Skip the pictures and copy all the data that follows exactly.
# # # # # # #
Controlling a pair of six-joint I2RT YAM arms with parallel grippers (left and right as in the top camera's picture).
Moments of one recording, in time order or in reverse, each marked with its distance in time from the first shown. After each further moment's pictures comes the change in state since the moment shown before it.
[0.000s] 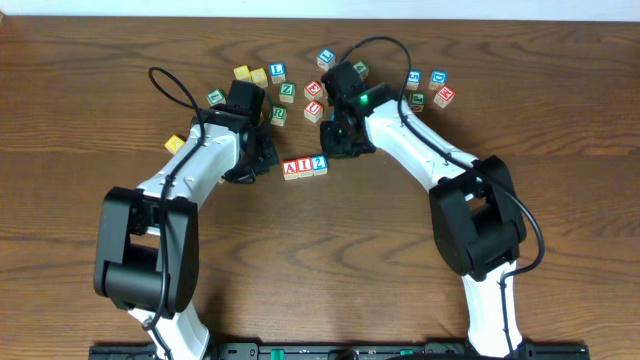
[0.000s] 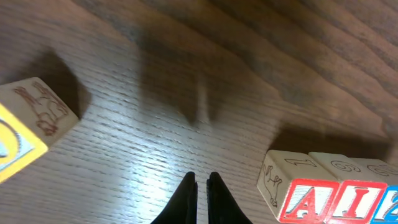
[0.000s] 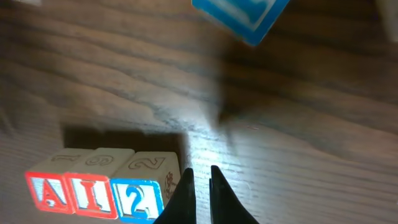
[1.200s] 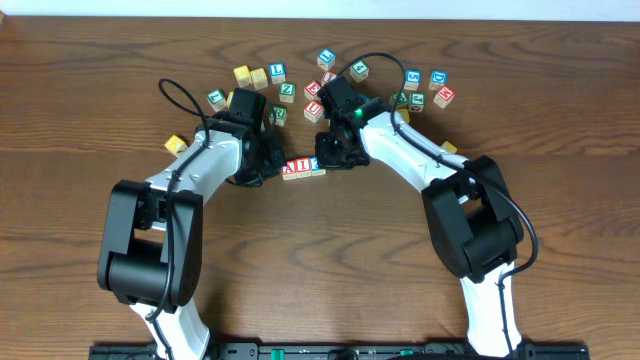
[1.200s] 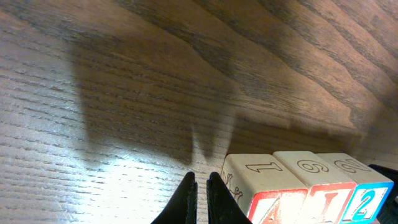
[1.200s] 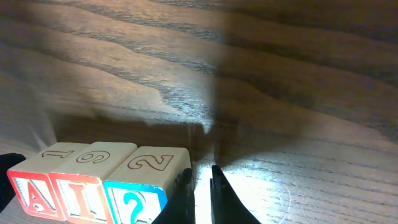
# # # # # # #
> _Answer section_:
Controlling a pair of six-joint I2RT YAM arms with parallel grippers (left and right as in the top camera's picture).
Moments of one recording, in time order or in reverse, each marked with its distance in time from the first shown. After each further moment's pictures comes the change in state since the moment shown before it.
[0.000s] 
[0.000s] 
[0.000s] 
[1.200s] 
[1.200s] 
[1.200s] 

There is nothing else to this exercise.